Leben bis zum Ende – Amyotrophe Lateralsklerose (ALS)

Text: Prof. Dr. Markus Weber | Foto: Markus Weber 

Diagnose ALS – 3 Buchstaben, die das Leben fundamental verändern. ALS steht für Amyotrophe Lateralsklerose, eine neurodegenerative Erkrankung, bei welcher die Nervenzellen, die die Muskeln kontrollieren vorzeitig absterben. Dies bedeutet in erster Linie ein zunehmender Funktionsverlust der Arme und Beine, des Schluckens und des Sprechens; und am Ende kommt der Tod.
Die Krankheit bedeutet eine ständige Adaptation an Behinderung und dennoch haben fast alle Patienten eine gute Lebensqualität. Unweigerlich führt die Diagnose durch die Unheilbarkeit der Krankheit zu existenziellen Grundfragen, Rückbesinnung auf das Leben und der bangen Frage: „Wie wird das Ende sein“? Da ist es für viele Patienten tröstlich zu wissen, dass das Ende meist ein friedliches Einschlafen bedeutet und kein Ersticken wie häufig genannt. Die Reise dorthin kann nur wenige Monate betragen, aber auch viele Jahre. Genauso unterschiedlich ist der Umgang der Betroffenen und Angehörigen mit der Krankheit.
Die Krankheitsbewältigung reicht von Verdrängung der Realität über „sich ins Schicksal hineinschicken“ bis hin zu „jetzt mache ich die Dinge, die ich ein Leben lang nie gemacht habe“. Das Umfeld ist nicht weniger betroffen als der Patient selbst, und auch hier brechen die existenziellen Fragen auf. Häufig hören diese mit dem Tod des geliebten Angehörigen nicht auf. Trotz allem ein friedvolles Sterben und ein friedliches «Gehenlassen-Können» ist eine Kunst, welche den meisten Patienten und Angehörigen eigen zu sein scheint. Wir als Behandlungsteam nehmen unsere Patienten dabei an der Hand und gehen mit ihnen diesen Weg, helfen wo wir können: nicht mehr aber auch nicht weniger.

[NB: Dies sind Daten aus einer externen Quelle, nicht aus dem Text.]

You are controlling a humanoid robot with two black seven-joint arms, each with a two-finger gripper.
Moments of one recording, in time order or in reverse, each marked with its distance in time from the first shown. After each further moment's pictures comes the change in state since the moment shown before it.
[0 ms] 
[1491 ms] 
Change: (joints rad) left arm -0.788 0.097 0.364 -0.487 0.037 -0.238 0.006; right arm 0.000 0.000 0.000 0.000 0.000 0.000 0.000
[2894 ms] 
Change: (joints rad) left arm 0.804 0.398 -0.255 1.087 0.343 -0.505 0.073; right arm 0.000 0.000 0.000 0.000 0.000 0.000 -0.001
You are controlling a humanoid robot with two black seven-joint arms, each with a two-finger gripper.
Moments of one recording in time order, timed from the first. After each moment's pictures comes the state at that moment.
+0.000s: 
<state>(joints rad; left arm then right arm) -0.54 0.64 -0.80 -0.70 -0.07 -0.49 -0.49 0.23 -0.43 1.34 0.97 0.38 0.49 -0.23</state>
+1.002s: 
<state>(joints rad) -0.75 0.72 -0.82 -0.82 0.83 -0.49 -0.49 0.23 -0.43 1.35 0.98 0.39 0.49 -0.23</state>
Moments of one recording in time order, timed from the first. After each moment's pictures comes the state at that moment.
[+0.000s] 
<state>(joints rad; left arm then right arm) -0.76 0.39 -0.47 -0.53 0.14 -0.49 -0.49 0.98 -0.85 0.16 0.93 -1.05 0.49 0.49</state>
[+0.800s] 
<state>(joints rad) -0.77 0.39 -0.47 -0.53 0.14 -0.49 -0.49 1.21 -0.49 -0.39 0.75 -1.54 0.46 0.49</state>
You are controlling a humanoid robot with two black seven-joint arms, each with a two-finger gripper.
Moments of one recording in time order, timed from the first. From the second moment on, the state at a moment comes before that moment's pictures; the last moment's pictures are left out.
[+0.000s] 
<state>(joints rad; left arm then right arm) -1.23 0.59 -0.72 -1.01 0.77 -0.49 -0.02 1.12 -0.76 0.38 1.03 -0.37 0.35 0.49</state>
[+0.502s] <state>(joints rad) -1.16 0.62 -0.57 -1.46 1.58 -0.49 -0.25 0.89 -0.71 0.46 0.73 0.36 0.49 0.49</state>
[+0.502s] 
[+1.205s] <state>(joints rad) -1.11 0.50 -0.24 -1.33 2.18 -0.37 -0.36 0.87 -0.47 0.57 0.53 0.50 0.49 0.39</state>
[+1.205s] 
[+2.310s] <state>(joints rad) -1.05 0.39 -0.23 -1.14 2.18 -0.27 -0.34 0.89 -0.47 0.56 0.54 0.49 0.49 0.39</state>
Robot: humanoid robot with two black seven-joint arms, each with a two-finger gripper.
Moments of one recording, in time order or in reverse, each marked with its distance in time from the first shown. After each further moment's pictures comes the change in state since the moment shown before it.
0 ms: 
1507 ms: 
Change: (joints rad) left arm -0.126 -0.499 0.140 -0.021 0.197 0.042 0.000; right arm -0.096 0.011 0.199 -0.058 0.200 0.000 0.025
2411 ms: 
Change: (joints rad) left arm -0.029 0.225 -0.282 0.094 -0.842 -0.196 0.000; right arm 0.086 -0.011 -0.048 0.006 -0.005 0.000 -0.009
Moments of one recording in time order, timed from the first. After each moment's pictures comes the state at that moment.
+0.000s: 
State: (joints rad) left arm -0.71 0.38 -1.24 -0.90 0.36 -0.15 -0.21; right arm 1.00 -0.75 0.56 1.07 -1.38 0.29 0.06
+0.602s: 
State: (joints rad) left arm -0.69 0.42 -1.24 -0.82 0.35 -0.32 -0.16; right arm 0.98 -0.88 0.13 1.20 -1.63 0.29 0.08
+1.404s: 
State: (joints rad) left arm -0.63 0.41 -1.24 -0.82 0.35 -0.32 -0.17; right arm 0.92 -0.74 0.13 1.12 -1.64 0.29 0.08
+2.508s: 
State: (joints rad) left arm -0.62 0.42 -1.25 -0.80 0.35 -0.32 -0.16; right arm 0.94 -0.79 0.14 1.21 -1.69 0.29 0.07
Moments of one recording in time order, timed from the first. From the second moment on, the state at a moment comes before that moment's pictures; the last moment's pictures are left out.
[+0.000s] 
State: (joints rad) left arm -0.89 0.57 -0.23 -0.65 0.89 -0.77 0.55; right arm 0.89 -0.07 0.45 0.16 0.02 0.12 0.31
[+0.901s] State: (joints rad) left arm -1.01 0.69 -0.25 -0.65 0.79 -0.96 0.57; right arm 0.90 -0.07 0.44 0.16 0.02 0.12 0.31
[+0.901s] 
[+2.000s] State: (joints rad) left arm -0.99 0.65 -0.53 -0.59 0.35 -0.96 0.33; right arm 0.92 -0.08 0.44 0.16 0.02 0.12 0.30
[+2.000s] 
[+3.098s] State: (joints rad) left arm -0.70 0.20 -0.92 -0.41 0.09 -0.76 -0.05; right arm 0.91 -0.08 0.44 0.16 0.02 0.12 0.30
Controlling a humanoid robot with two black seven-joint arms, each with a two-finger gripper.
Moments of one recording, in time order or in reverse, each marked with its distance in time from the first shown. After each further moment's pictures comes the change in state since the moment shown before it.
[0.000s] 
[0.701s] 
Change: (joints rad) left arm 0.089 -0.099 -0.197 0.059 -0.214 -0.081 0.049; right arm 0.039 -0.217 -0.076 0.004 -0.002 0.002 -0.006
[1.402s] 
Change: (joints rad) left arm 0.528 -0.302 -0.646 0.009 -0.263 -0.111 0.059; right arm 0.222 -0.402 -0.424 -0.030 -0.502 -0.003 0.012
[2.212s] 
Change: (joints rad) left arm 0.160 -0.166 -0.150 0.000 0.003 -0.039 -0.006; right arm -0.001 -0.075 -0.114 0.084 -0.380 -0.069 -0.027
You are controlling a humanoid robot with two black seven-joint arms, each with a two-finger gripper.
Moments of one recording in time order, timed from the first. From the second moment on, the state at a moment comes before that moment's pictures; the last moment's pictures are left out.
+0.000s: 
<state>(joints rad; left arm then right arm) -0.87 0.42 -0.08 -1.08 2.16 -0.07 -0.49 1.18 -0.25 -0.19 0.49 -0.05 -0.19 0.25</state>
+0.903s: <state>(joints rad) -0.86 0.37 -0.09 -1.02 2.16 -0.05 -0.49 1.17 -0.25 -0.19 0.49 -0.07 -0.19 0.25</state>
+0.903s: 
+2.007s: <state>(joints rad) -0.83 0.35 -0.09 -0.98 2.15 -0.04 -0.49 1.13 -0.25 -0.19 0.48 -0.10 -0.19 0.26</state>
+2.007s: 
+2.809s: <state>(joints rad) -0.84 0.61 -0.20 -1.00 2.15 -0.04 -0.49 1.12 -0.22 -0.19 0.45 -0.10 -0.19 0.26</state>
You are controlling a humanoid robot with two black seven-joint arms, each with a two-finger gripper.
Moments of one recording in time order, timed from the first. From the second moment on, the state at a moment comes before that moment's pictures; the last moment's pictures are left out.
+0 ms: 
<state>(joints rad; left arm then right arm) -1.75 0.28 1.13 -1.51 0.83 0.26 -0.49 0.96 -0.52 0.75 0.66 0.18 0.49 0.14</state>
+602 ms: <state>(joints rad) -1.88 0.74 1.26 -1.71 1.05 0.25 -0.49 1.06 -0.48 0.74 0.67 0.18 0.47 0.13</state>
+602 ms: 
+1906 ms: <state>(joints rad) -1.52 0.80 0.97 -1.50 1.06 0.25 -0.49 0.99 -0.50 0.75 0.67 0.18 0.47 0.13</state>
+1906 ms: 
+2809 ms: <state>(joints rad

So fragte ich einmal eine Patientin, welche aufgrund ihrer Lähmung an Armen und Beinen die meiste Zeit im Rollstuhl auf dem Balkon sass und nicht mehr in der Lage war, irgendetwas in die Hand zu nehmen, ob es denn nicht langweilig sei, stundenlang nur auf der Terrasse zu sitzen. Die Antwort war: „Nein, ganz im Gegenteil, wenn ich in die Wolken schaue und mir den Himmel ansehe, habe ich ganz wunderbare Gedanken und bin von Glück erfüllt und dankbar für das Leben, das ich haben durfte“.